> **Your assignment**
Please reproduce the data exactly, though every picture must stay out.

(Collection entries)
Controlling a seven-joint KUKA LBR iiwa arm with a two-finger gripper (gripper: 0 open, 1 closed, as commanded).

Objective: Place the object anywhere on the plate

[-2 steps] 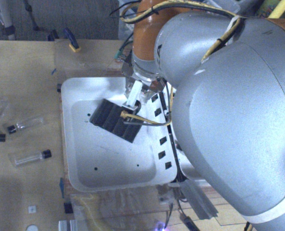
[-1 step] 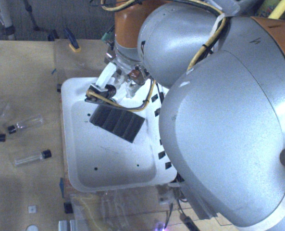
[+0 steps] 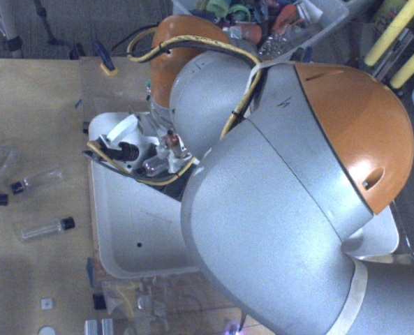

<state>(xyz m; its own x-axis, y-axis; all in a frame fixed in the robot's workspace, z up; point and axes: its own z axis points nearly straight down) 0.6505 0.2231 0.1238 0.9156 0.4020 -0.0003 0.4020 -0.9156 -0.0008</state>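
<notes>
- Presently, arm [image 3: 283, 187]: grey with orange caps, spans the centre and right of the frame and covers most of the bench.
- Gripper [image 3: 154, 162]: at centre left, low over the upper edge of the white bin [image 3: 123, 253]. Whether it is open or closed cannot be told, as the wrist hardware covers it. No object is seen in its hold.
- White bin: lower centre left, floor mostly bare, with one small dark speck [image 3: 139, 243] near the middle of the exposed part.
- Task's object and plate: cannot be identified. Judged to lie under the arm, if in the bins at all.
- Capped vials [image 3: 46, 227]: clear with black caps, loose on the wooden bench at left, outside the bin.
- Clutter tub [image 3: 262, 5]: upper centre, holding mixed coloured items, well apart from the gripper.
- Step in hand, as judged: the reach or grasp stage, since no carry is evident.
- Next move calls for: a confirmed hold on the object, then a lift clear of the bin wall before travel to the plate.
</notes>
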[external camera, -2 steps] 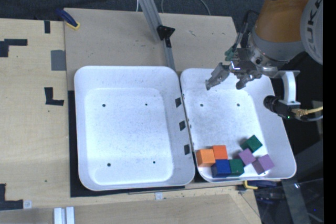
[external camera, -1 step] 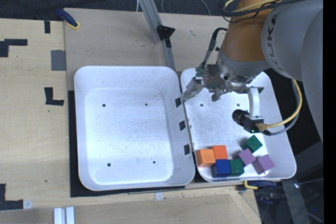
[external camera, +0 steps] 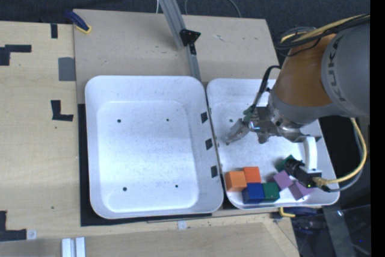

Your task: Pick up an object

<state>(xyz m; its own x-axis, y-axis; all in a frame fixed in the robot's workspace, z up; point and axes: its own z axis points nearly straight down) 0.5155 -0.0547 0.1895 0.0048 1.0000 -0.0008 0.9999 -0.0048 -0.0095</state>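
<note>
Several small blocks lie clustered in the near corner of the right bin (external camera: 236,95): two orange blocks (external camera: 242,178), a blue block (external camera: 255,192), a green block (external camera: 272,192) and two purple blocks (external camera: 283,180). My gripper (external camera: 248,136) hangs over the middle of the right bin, a little beyond the blocks. It is open, fingers spread apart, with nothing between them. One finger (external camera: 234,135) points left toward the bin divider.
The left bin (external camera: 144,141) sits beside the right one, sharing a raised rim (external camera: 212,141). A slanted metal bar (external camera: 171,6) crosses the bench behind the bins. The grey and orange arm (external camera: 316,78) covers the right bin's far right side.
</note>
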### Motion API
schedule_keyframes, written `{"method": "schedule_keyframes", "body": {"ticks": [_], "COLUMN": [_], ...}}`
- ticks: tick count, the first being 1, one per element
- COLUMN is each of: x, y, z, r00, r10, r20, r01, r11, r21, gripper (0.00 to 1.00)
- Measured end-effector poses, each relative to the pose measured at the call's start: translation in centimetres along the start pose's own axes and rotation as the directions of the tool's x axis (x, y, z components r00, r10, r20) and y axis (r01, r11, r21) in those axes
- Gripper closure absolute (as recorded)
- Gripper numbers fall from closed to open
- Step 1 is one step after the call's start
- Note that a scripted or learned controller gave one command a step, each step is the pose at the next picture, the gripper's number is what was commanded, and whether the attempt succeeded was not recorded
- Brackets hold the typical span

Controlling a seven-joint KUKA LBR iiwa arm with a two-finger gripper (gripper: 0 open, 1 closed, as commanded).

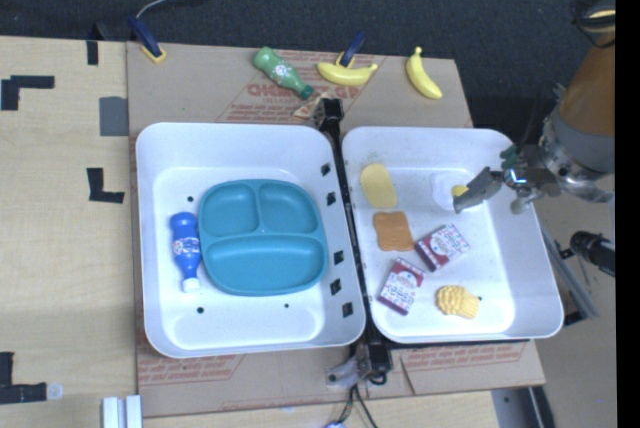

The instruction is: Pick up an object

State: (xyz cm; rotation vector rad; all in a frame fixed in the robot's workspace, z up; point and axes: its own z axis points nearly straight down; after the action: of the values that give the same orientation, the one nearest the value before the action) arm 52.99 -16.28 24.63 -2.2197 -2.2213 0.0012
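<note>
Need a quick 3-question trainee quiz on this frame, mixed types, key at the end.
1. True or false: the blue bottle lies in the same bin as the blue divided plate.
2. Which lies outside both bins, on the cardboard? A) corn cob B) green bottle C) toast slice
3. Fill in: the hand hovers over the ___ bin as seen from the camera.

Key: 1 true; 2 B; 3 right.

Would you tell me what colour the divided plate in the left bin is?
The divided plate is light blue all over, seen clearly in the camera view.
</note>
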Motion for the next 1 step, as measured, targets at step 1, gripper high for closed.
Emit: {"method": "schedule_keyframes", "body": {"ticks": [1], "x": [6.04], "y": [0.09], "z": [14.44], "r00": [1.0], "r10": [-0.001], "r20": [-0.001], "r01": [0.001], "r11": [1.0], "r21": [-0.004], "gripper": [0.0]}}
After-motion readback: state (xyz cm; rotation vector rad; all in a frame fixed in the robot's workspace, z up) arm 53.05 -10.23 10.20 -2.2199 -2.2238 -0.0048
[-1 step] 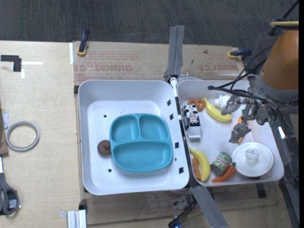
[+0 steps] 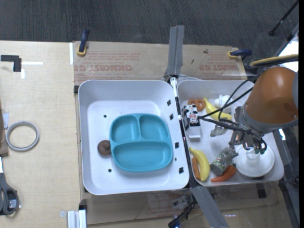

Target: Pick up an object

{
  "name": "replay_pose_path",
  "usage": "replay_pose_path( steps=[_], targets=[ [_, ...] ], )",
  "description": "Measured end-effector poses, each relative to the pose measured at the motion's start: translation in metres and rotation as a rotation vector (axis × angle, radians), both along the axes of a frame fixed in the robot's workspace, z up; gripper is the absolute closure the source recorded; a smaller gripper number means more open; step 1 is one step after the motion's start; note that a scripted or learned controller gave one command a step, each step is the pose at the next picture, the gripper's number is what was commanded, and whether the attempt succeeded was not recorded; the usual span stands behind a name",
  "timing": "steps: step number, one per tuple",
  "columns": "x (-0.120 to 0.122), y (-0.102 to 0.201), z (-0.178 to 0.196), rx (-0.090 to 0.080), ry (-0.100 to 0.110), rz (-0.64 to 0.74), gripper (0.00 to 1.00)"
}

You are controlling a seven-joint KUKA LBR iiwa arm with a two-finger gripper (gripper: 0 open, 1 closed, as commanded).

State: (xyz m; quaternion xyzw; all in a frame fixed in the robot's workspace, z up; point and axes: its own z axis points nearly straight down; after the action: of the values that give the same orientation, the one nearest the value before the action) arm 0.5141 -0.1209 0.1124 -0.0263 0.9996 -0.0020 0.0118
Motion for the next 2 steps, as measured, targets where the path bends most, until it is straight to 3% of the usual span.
replay_pose_path(
  steps=[1,2],
  targets=[
    [0.071,0.015,-0.020,0.005,0.019,-0.159,0.00],
    [0.115,-0.009,-0.019,0.004,0.018,-0.159,0.00]
  ],
)
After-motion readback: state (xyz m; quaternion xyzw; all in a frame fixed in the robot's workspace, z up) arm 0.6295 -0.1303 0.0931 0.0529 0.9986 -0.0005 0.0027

> **Completed task**
Controlling a seven-joint KUKA LBR iiwa arm with a two-finger gripper (gripper: 0 open, 1 closed, as commanded).

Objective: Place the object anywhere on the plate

[-2 steps] 
[-1 step] 
[+0 steps] 

<state>(xyz m; its own x-axis, y-axis; all in a frame fixed in the robot's workspace, z up; point and axes: its own z axis points nearly straight down) 0.6505 0.2231 0.1238 0.9156 0.4020 -0.0003 0.4020 -0.9156 -0.0008</state>
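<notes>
- Presently, arm [image 3: 283, 187]: grey with orange caps, spans the centre and right of the frame and covers most of the bench.
- Gripper [image 3: 154, 162]: at centre left, low over the upper edge of the white bin [image 3: 123, 253]. Whether it is open or closed cannot be told, as the wrist hardware covers it. No object is seen in its hold.
- White bin: lower centre left, floor mostly bare, with one small dark speck [image 3: 139, 243] near the middle of the exposed part.
- Task's object and plate: cannot be identified. Judged to lie under the arm, if in the bins at all.
- Capped vials [image 3: 46, 227]: clear with black caps, loose on the wooden bench at left, outside the bin.
- Clutter tub [image 3: 262, 5]: upper centre, holding mixed coloured items, well apart from the gripper.
- Step in hand, as judged: the reach or grasp stage, since no carry is evident.
- Next move calls for: a confirmed hold on the object, then a lift clear of the bin wall before travel to the plate.
</notes>
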[external camera, -2 steps] 
[external camera, -1 step] 
[external camera, +0 steps] 

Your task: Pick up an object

<state>(xyz m; its own x-axis, y-axis; all in a frame fixed in the robot's workspace, z up; point and axes: its own z axis points nearly straight down) 0.5155 -0.0547 0.1895 0.0048 1.0000 -0.0008 0.9999 -0.0048 -0.0095</state>
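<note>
Several small blocks lie clustered in the near corner of the right bin (external camera: 236,95): two orange blocks (external camera: 242,178), a blue block (external camera: 255,192), a green block (external camera: 272,192) and two purple blocks (external camera: 283,180). My gripper (external camera: 248,136) hangs over the middle of the right bin, a little beyond the blocks. It is open, fingers spread apart, with nothing between them. One finger (external camera: 234,135) points left toward the bin divider.
The left bin (external camera: 144,141) sits beside the right one, sharing a raised rim (external camera: 212,141). A slanted metal bar (external camera: 171,6) crosses the bench behind the bins. The grey and orange arm (external camera: 316,78) covers the right bin's far right side.
</note>
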### Motion API
schedule_keyframes, written `{"method": "schedule_keyframes", "body": {"ticks": [_], "COLUMN": [_], ...}}`
- ticks: tick count, the first being 1, one per element
- COLUMN is each of: x, y, z, r00, r10, r20, r01, r11, r21, gripper (0.00 to 1.00)
- Measured end-effector poses, each relative to the pose measured at the call's start: translation in centimetres along the start pose's own axes and rotation as the directions of the tool's x axis (x, y, z components r00, r10, r20) and y axis (r01, r11, r21) in those axes
- Gripper closure absolute (as recorded)
- Gripper numbers fall from closed to open
- Step 1 is one step after the call's start
- Note that a scripted or learned controller gave one command a step, each step is the pose at the next picture, the gripper's number is what was commanded, and whether the attempt succeeded was not recorded
- Brackets hold the typical span

Controlling a seven-joint KUKA LBR iiwa arm with a two-finger gripper (gripper: 0 open, 1 closed, as commanded).


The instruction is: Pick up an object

State: (xyz cm; rotation vector rad; all in a frame fixed in the robot's workspace, z up; point and axes: its own z axis points nearly straight down; after the action: of the values that give the same orientation, the one nearest the value before the action) arm 52.99 -16.28 24.63 -2.2197 -2.2213 0.0012
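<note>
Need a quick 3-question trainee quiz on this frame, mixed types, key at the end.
1. True or false: the blue bottle lies in the same bin as the blue divided plate.
2. Which lies outside both bins, on the cardboard? A) corn cob B) green bottle C) toast slice
3. Fill in: the hand hovers over the ___ bin as seen from the camera.

Key: 1 true; 2 B; 3 right.

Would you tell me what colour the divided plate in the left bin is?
The divided plate is light blue all over, seen clearly in the camera view.
</note>
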Motion for the next 1 step, as measured, targets at step 1, gripper high for closed.
Emit: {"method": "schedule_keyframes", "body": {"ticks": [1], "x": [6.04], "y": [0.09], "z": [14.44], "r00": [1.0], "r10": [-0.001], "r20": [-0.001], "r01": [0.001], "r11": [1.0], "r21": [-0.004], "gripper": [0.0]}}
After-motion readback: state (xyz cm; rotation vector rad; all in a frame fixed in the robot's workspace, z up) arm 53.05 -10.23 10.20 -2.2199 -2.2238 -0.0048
[-1 step] 
[+0 steps] 

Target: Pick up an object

{
  "name": "replay_pose_path",
  "usage": "replay_pose_path( steps=[_], targets=[ [_, ...] ], )",
  "description": "Measured end-effector poses, each relative to the pose measured at the motion's start: translation in metres and rotation as a rotation vector (axis × angle, radians), both along the axes of a frame fixed in the robot's workspace, z up; gripper is the absolute closure the source recorded; a smaller gripper number means more open; step 1 is one step after the motion's start; note that a scripted or learned controller gave one command a step, each step is the pose at the next picture, the gripper's number is what was commanded, and whether the attempt succeeded was not recorded; the usual span stands behind a name",
  "timing": "steps: step number, one per tuple",
  "columns": "x (-0.120 to 0.122), y (-0.102 to 0.201), z (-0.178 to 0.196), rx (-0.090 to 0.080), ry (-0.100 to 0.110), rz (-0.64 to 0.74), gripper (0.00 to 1.00)"
}

You are controlling a seven-joint KUKA LBR iiwa arm with a two-finger gripper (gripper: 0 open, 1 closed, as commanded).

State: (xyz m; quaternion xyzw; all in a frame fixed in the robot's workspace, z up; point and axes: its own z axis points nearly straight down; after the action: of the values that give the same orientation, the one nearest the value before the action) arm 0.5141 -0.1209 0.1124 -0.0263 0.9996 -0.0020 0.0118
Motion for the next 2 steps, as measured, targets where the path bends most, until it is straight to 3% of the usual span.
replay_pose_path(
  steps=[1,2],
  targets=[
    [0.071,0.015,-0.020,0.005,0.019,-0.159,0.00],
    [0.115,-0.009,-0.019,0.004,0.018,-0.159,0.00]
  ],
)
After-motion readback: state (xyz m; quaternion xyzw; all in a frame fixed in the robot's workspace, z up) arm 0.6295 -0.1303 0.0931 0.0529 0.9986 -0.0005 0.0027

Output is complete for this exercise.